I get what Eleanor is trying to say, to both of us. Kelsey losing her apartment because of my family sucked, it wasn’t right and should never have happened. But being with me means that inevitably she’d have moved out of it at some point, and perhaps we are both attaching too much guilt and sentimentality to her last home.
Doesn’t mean I’m going to go any easier on my parents when the time comes.
Chapter Eighteen
Kelsey
The weekend with my parents flies by far too quickly and by the time they leave, it’s easy to admit how much I’ve missed them and need them around.
They’ve promised to
visit again in a few weeks and to help out when Mason and I decide to move.
I didn’t realize that would come around as quickly as it has, but I can sense that Mason is itching to have more space for us and to ‘provide’ somewhere that we both can call home. And now that I have a decent job, I can contribute on my terms. Several times I’ve caught Mason scrolling through property websites, building a shortlist of places that he wants to view.
I’m not going to complain; the places I’ve managed to glimpse over his shoulder look very nice indeed, and if moving again is on the cards, it just means my parents will be back sooner and it’s no secret I’m happy about that.
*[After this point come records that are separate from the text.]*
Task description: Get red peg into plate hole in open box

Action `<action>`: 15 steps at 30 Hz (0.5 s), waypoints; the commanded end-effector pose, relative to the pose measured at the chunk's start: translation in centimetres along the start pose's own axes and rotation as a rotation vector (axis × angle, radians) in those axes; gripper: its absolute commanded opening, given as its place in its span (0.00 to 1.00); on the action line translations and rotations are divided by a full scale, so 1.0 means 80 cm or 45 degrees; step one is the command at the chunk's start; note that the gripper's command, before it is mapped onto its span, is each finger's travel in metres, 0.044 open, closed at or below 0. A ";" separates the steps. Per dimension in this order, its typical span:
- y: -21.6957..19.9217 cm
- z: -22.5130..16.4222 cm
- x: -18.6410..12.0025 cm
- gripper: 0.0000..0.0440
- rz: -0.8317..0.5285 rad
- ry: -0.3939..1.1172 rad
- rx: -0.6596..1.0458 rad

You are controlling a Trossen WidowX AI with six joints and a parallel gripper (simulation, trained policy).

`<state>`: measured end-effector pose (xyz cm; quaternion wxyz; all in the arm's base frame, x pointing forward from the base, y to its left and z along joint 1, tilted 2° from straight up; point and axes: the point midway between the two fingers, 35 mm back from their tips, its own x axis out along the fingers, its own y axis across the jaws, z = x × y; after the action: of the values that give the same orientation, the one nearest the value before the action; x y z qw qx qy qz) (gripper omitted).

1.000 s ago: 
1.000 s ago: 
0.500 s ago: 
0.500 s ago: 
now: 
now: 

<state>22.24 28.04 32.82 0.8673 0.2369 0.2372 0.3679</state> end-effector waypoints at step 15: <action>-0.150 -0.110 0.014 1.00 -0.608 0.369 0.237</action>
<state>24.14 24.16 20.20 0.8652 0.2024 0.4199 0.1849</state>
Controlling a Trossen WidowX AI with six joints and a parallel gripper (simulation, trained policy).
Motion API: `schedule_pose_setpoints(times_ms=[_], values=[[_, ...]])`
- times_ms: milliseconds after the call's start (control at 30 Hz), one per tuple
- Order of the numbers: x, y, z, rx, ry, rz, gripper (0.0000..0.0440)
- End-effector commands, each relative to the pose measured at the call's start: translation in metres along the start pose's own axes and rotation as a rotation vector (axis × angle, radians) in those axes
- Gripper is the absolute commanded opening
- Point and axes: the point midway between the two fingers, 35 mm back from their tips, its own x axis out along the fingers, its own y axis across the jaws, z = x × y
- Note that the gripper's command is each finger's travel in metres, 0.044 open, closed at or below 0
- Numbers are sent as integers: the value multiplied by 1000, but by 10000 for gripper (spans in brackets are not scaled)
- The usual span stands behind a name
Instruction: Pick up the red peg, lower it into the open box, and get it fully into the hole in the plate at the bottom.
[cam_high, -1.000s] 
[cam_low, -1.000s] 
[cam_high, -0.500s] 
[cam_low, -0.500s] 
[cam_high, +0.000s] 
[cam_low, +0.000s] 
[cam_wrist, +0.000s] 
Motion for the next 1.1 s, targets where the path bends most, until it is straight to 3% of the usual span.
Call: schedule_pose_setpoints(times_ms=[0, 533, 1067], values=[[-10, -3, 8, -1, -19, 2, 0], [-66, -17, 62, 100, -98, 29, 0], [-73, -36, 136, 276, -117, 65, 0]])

Initially, I had some concerns about them meeting Mason in the boyfriend capacity but I’m pretty sure my mom has married me off to him already. It didn’t take us long to find a comfortable groove and my parents seem to like him.
It also wasn’t as hard as I thought to feel the missing connection between me and my parents. I think I just spent so long telling myself that I didn’t need them around as a way to cope with their absence, that I eventually started to believe the lie.
I do need them around and more than that, I want them around. And it only took a short while to remind me of that.
My phone rings loudly and vibrates on the kitchen counter as Mason and I prepare dinner. I’m tempted to let it go to voicemail as it’s been a long and tiring day at work for both of us and I just want to crash on the sofa with him and relax, but a glance at the screen shows me Lucy’s face and I haven’t spoken to her since last week. I’ve sent a few messages, so she knows that everything went well with my parents, but we haven’t spoken.
I grab the phone and swipe to answer before my voicemail kicks in.